A senior executive of a private company in Mumbai has been convicted for what is reported to be an offence of “Cyber Stalking” according to the media reports. (See this TOI report: First Cyber Case Conviction in Maharashtra). It is hailed as the first conviction case of cyber crime in the State since the cyber laws came into existence in 2000.
The case was prompted by a complaint from a lady stating that she was receiving e-mails from an unknown person indicating that the sender was following her physical world movements and that some of the messages contained some obscene pictures. Police traced the sender through IP address resolution and now he has been convicted with imprisonment of 4 months. It appears that there was also forensic investigation of two hard disks and mobile call details used as additional evidences.
While we appreciate the publicity that a Cyber Crime Conviction is getting, for academic purpose we may discuss if it was indeed a Cyber Crime or a Physical crime that was committed in this case.
At this point we are awaiting particulars whether the conviction was under ITA 2000/8 or IPC. Actually this was a fit case for Section 66A which Supreme Court recently scrapped. The offence was clearly made out clearly under that section.
Just because the evidence is in electronic form, the crime itself does not become a “Cyber Crime”. In this case, annoyance was caused and fear was induced in the victim.
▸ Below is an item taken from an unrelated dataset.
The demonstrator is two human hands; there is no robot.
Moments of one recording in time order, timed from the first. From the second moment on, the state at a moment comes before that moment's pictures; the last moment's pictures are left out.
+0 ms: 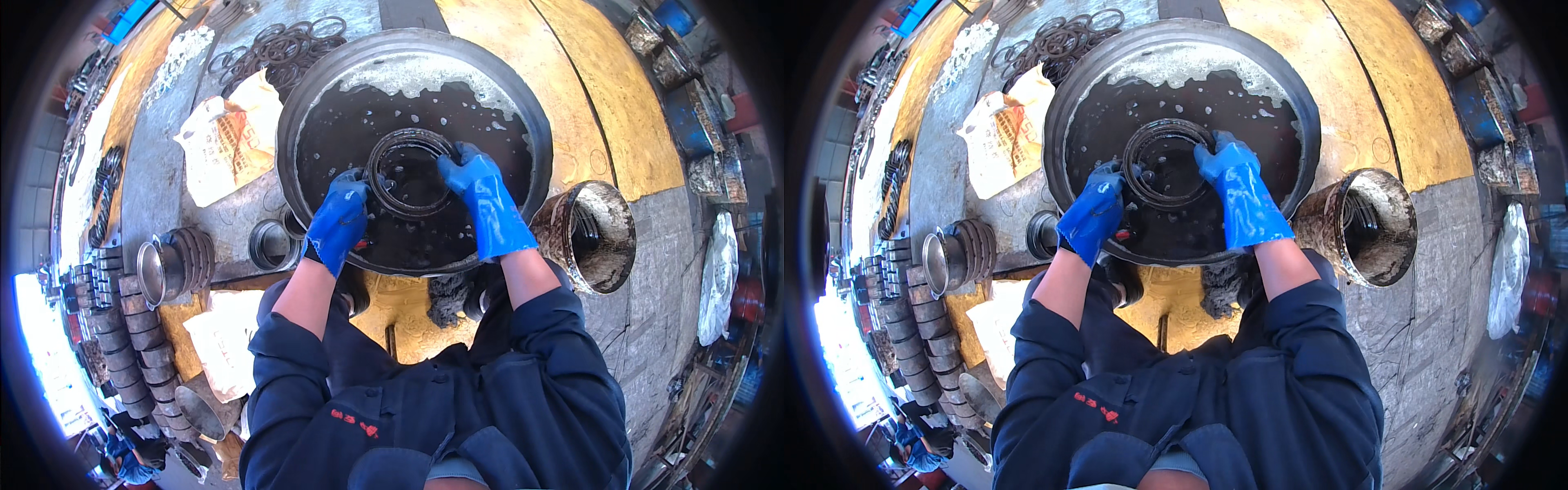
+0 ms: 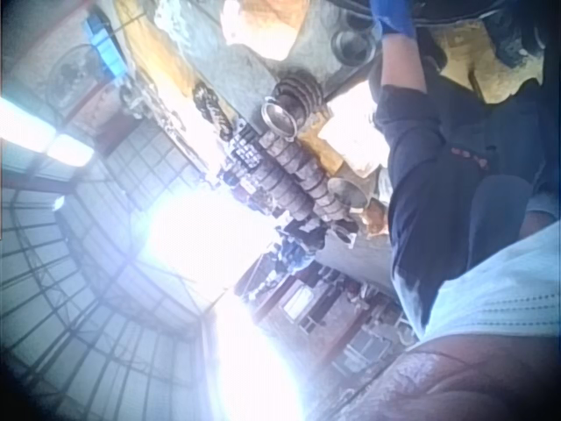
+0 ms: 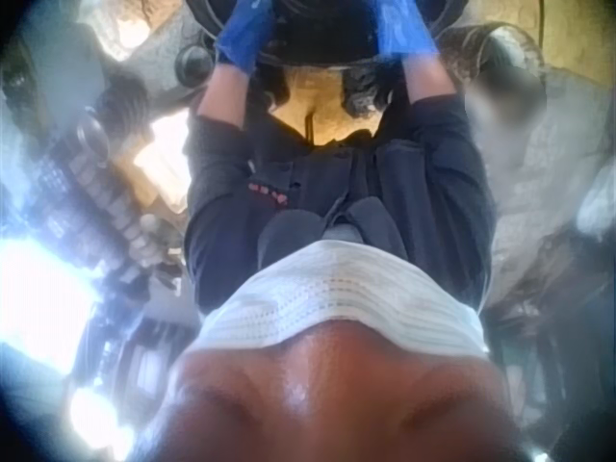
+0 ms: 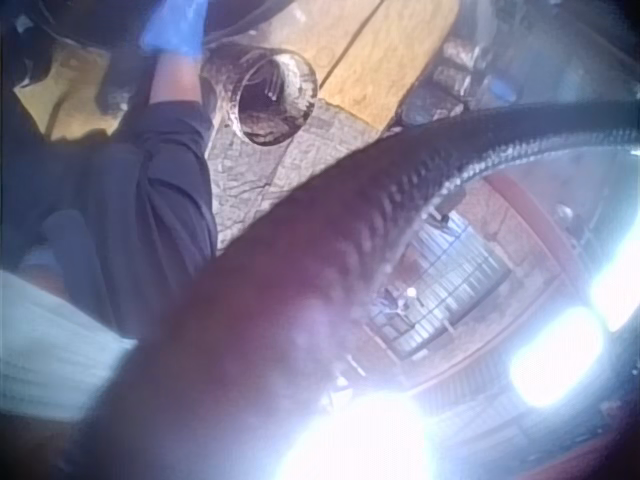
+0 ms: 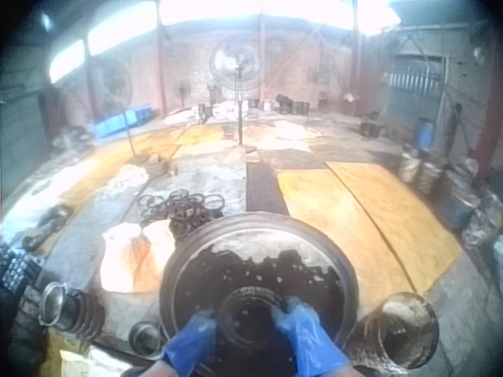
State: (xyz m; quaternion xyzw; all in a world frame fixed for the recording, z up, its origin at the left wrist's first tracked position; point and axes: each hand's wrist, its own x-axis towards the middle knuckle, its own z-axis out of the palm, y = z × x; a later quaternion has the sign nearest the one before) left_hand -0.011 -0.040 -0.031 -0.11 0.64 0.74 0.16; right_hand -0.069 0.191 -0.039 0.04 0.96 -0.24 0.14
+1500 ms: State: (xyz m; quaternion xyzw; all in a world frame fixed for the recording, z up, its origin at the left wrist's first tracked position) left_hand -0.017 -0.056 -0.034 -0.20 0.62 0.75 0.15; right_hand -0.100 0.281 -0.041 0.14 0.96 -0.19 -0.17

But the fear was some body was following in the physical world. The threat was in physical space. The primary crime therefore appears to be in the physical space. Cyber space has been used for communication. But the moot question is whether the complainant felt harassed because she received the email? or because she realized from the email that she was being followed in the physical space when she went to a movie or to the temple? If it was an apprehension that she was physically followed and could be physically abused, it should be treated as a physical space crime.
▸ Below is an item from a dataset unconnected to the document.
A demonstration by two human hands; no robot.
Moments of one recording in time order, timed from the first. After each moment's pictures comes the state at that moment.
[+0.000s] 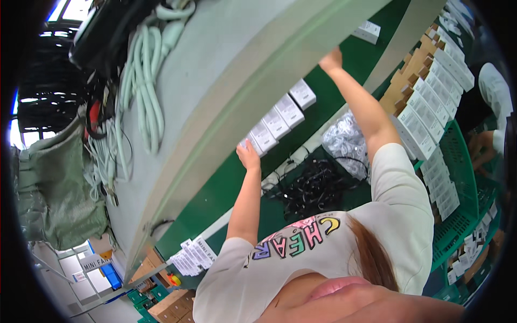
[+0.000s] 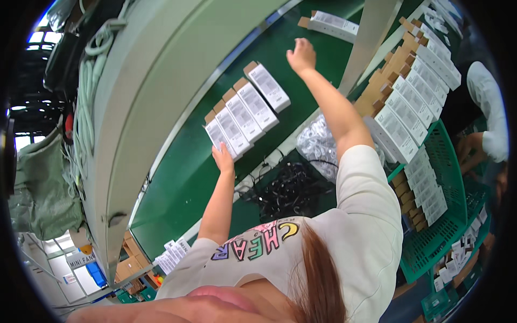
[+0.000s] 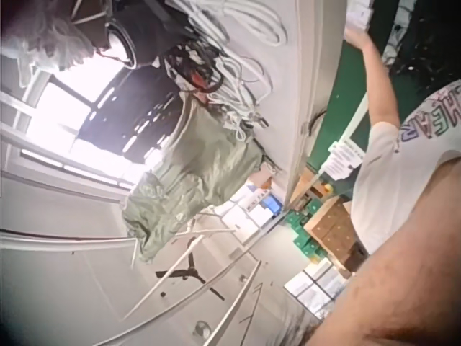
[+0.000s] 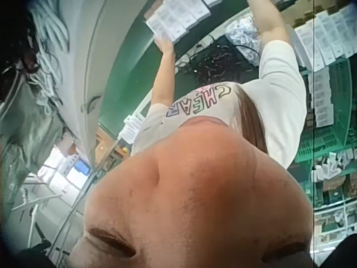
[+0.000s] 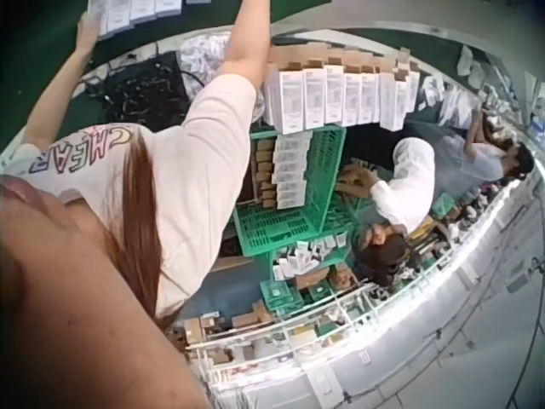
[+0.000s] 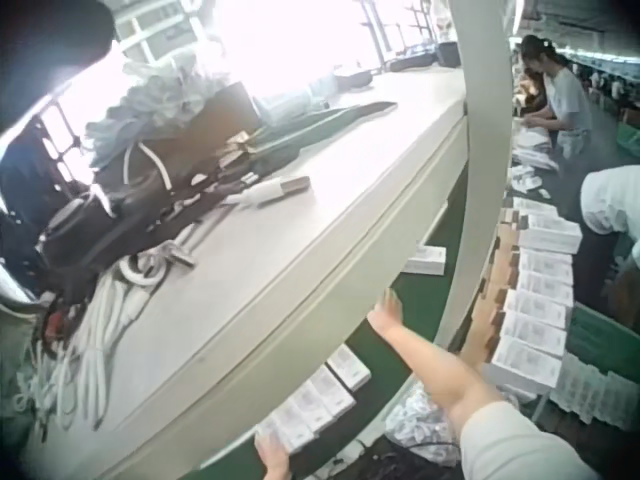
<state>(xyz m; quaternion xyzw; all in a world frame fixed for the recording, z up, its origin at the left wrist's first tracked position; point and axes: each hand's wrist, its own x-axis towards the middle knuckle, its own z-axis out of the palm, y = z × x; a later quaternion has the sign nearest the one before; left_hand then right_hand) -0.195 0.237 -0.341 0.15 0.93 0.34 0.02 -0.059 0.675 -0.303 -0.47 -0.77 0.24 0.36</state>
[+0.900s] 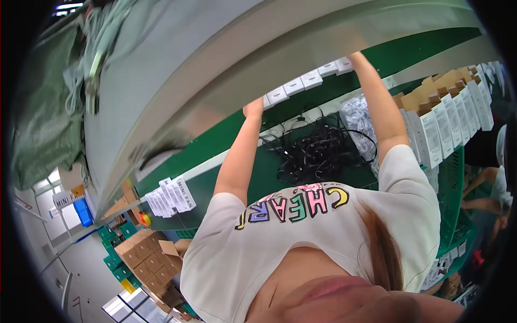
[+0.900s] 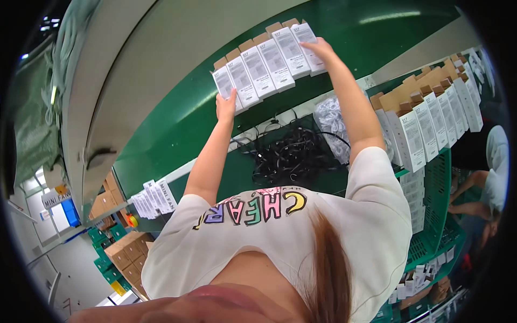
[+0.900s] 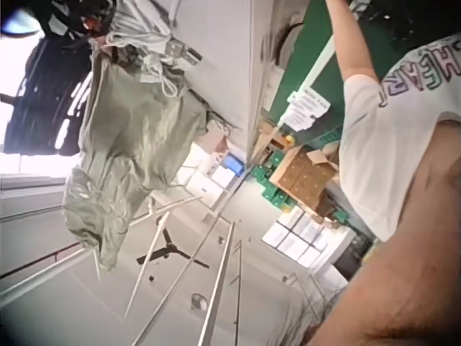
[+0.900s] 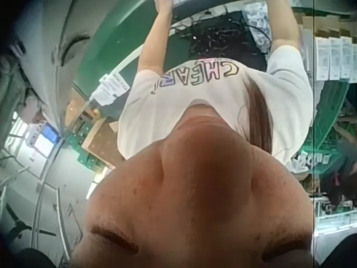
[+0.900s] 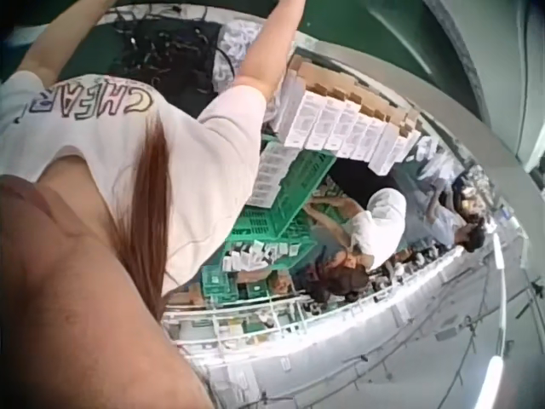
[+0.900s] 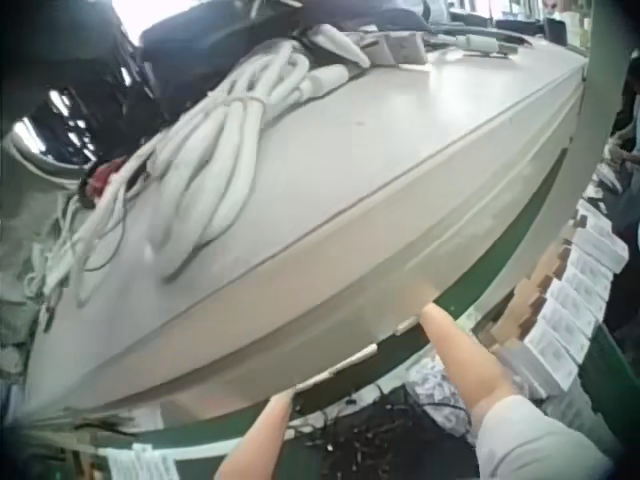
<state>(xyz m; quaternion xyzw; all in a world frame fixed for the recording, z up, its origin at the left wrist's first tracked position) -0.209 0.219 -0.322 0.11 0.94 0.31 0.07 -0.067 0.579 -0.297 -0.33 -0.66 0.66 0.10</state>
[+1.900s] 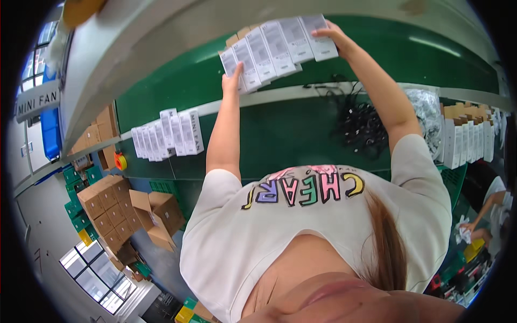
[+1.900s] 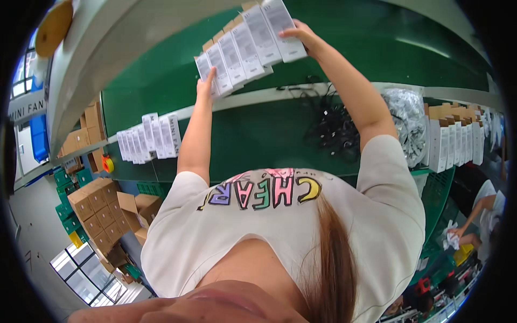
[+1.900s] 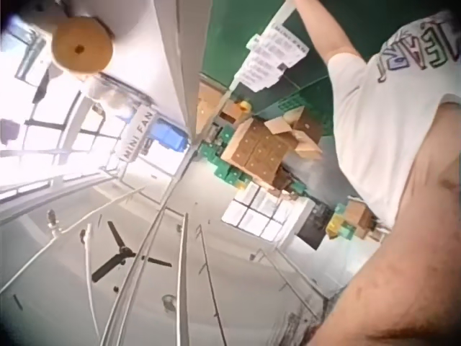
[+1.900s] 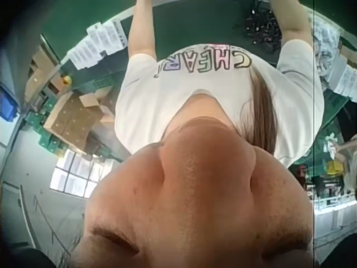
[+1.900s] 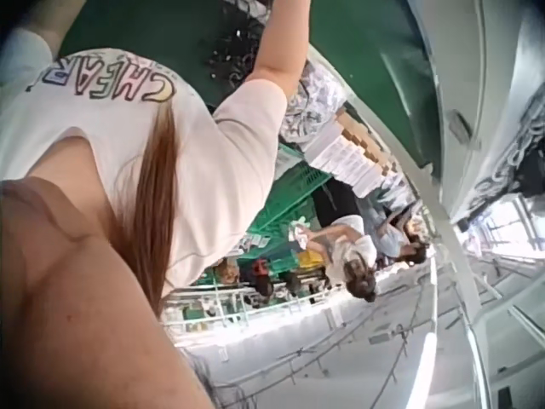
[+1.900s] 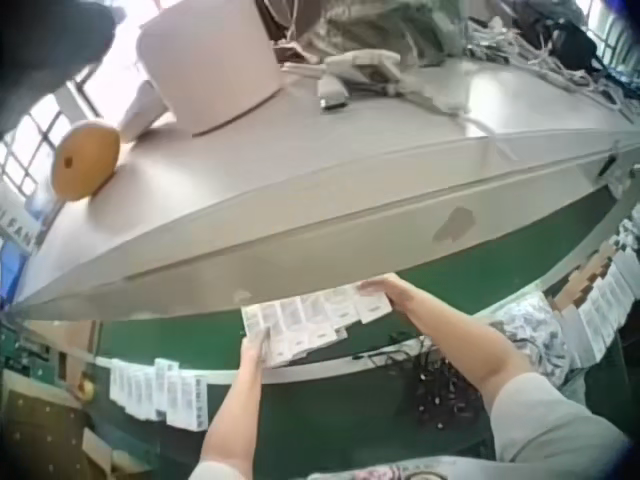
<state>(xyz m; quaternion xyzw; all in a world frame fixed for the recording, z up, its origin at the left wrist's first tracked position) -0.285 -0.136 -0.317 -0.12 0.74 0.65 0.14 -0.205 0.245 -0.224 -0.13 -0.57 0.81 -0.07</state>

We need to check if there was a threat through email or if there was obscenity in the content… then there is a case under ITA 200/8. But under the grand verdict of the learned Supreme Court judges, causing annoyance through email can still be within the definition of “Free Speech” !.
So to call this case as a “First Cyber Crime Conviction in Maharashtra” is perhaps not entirely correct.
However,we congratulate the Police for having presented the digital evidence in a manner that the Court accepted it and went for conviction.
We shall provide more information in these columns once the details are available.